Consider the below list comprehension:
>>> def f(x):
... import time
... time.sleep(.1) # Simulate expensive function
... return x**2
>>> [f(x) for x in range(1000) if f(x) > 10]
[16, 25, 36, ...]
This results in two calls to f(x)
for 1,000 values of x
: one call for generating the value and the other for checking the if
condition. If f(x)
is a particularly expensive operation, this can have significant performance implications. Worse, if calling f()
has side effects, it can have surprising results.
Instead, you should evaluate the expensive operation only once for each value of x
by generating an intermediate iterable (generator expression) as follows:
>>> [v for v in (f(x) for x in range(1000)) if v > 10]
[16, 25, 36, ...]
Or, using the builtin map equivalent:
>>> [v for v in map(f, range(1000)) if v > 10]
[16, 25, 36, ...]
Another way that could result in a more readable code is to put the partial result (v
in the previous example) in an iterable (such as a list or a tuple) and then iterate over it. Since v
will be the only element in the iterable, the result is that we now have a reference to the output of our slow function computed only once:
>>> [v for x in range(1000) for v in [f(x)] if v > 10]
[16, 25, 36, ...]
However, in practice, the logic of code can be more complicated and it's important to keep it readable. In general, a separate generator function is recommended over a complex one-liner:
>>> def process_prime_numbers(iterable):
... for x in iterable:
... if is_prime(x):
... yield f(x)
...
>>> [x for x in process_prime_numbers(range(1000)) if x > 10]
[11, 13, 17, 19, ...]
Another way to prevent computing f(x)
multiple times is to use the @functools.lru_cache()
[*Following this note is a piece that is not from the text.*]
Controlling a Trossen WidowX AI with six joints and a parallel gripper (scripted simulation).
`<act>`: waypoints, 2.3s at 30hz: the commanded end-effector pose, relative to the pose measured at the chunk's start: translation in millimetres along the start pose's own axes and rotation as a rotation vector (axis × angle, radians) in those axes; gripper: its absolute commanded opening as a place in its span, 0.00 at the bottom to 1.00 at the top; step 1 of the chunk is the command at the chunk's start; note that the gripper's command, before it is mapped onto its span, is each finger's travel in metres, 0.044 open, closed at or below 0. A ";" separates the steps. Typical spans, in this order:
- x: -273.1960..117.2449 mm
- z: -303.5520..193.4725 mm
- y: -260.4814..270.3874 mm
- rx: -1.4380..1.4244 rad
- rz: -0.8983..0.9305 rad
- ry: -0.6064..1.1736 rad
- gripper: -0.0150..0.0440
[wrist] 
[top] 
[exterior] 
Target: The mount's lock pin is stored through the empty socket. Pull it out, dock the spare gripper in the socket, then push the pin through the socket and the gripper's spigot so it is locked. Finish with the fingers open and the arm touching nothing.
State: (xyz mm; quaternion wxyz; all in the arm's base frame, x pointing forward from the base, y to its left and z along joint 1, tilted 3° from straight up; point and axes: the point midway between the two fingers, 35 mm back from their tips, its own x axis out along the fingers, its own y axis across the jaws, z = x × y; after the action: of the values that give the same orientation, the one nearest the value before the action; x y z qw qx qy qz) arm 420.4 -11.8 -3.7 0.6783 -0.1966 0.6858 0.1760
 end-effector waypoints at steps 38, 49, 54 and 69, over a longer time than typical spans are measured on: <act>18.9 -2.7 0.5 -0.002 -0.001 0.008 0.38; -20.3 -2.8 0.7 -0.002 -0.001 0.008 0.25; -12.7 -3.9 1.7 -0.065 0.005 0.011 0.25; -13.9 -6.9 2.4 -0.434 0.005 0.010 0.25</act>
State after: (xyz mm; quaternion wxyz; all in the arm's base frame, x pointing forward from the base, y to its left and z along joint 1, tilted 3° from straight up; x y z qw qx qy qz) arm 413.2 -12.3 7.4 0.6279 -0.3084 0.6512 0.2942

(Python 3.2+) decorator on f(x)
. This way since the output of f
for the input x
has already been computed once, the second function invocation of the original list comprehension will be as fast as a dictionary lookup. This approach uses memoization to improve efficiency, which is comparable to using generator expressions.
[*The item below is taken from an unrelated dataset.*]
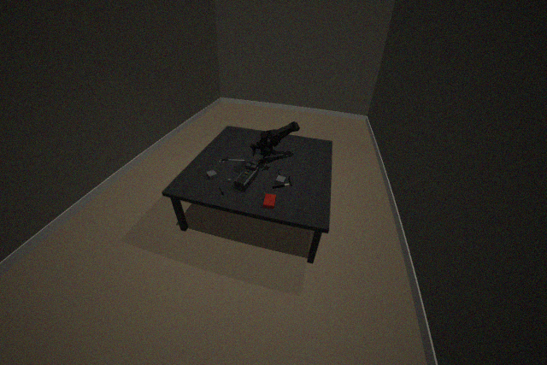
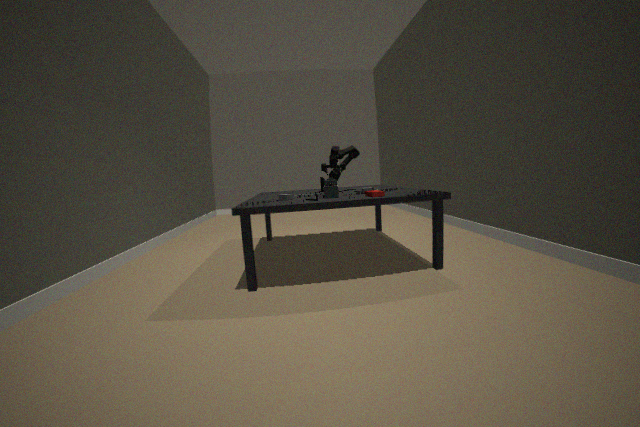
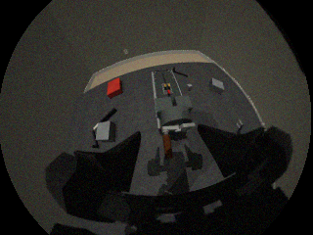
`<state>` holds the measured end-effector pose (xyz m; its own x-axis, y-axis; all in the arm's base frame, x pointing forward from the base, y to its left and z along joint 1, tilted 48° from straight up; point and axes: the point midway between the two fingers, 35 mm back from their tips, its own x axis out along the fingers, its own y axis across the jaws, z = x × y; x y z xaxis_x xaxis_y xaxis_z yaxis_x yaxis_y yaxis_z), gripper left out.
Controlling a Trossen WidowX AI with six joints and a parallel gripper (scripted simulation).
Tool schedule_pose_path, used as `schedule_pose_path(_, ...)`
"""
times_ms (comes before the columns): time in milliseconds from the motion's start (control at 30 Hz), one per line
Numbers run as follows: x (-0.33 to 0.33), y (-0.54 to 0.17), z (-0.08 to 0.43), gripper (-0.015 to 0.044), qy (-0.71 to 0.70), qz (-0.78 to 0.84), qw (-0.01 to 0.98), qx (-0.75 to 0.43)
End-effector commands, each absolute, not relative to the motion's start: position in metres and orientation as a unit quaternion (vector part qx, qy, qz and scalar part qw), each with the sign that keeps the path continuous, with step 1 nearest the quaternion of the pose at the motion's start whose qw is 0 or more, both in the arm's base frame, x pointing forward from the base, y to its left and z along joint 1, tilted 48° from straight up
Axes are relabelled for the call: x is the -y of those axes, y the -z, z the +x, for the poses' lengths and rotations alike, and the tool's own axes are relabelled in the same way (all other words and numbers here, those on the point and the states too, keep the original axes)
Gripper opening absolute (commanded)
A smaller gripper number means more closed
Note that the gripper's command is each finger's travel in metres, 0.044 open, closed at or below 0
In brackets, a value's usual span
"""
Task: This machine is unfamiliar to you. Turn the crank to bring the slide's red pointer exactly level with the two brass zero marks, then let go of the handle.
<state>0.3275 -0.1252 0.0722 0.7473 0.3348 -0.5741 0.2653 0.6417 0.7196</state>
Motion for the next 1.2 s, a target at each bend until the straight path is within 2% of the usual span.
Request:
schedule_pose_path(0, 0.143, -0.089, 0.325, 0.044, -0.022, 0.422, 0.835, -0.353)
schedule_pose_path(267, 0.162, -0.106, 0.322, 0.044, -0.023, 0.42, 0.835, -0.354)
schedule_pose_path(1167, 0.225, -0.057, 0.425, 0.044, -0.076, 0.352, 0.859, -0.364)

Say you have to flatten a list
l = [[1, 2, 3], [4, 5, 6], [7], [8, 9]]
Some of the methods could be:
reduce(lambda x, y: x+y, l)
sum(l, [])
list(itertools.chain(*l))
However list comprehension would provide the best time complexity.
[item for sublist in l for item in sublist]
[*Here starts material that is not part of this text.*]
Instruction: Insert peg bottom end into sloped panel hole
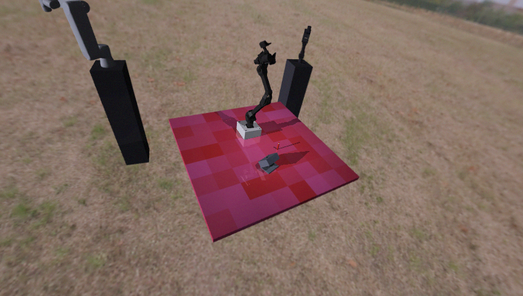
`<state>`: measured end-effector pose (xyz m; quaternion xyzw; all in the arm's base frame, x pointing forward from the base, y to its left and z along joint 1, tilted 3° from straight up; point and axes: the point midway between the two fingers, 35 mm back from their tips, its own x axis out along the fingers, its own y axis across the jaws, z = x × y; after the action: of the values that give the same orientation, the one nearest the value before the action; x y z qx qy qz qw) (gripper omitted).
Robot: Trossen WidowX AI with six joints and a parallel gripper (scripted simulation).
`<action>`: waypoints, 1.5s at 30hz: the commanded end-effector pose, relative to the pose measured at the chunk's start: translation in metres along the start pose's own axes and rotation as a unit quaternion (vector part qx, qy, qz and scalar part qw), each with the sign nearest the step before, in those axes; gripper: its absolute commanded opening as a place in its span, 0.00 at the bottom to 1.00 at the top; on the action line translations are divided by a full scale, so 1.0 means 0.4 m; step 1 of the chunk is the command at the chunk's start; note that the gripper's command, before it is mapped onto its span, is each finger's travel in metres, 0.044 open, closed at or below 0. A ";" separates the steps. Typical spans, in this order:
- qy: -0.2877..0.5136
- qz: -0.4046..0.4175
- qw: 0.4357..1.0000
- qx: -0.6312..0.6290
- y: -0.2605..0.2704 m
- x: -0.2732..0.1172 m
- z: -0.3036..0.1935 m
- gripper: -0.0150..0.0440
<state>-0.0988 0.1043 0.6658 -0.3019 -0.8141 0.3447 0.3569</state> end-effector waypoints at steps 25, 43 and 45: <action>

The shortcuts based on + (including the implied use in sum) are, of necessity, O(L^2) when there are L sublists -- as the intermediate result list keeps getting longer, at each step a new intermediate result list object gets allocated, and all the items in the previous intermediate result must be copied over (as well as a few new ones added at the end). So (for simplicity and without actual loss of generality) say you have L sublists of I items each: the first I items are copied back and forth L-1 times, the second I items L-2 times, and so on; total number of copies is I times the sum of x for x from 1 to L excluded, i.e., I * (L**2)/2.
The list comprehension just generates one list, once, and copies each item over (from its original place of residence to the result list) also exactly once.